Task instructions
Where the string "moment" occurs in the material below, report the whole line.

Recorded data
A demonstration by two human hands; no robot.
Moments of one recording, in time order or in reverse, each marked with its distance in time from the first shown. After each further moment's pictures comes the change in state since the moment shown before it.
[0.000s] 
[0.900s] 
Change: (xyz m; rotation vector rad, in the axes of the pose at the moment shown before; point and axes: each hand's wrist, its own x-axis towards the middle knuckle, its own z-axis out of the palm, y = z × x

Solution to this exercise
Moments of one recording, in time order or in reverse, each marked with its distance in time from the first shown. After each further moment's pictures comes the change in state since the moment shown before it.
Change: (xyz m; rotation vector rad, in the axes of the pose at the moment shown before; point and axes: each hand's wrist, its own x-axis towards the middle knuckle, its own z-axis out of the palm, y = z × x

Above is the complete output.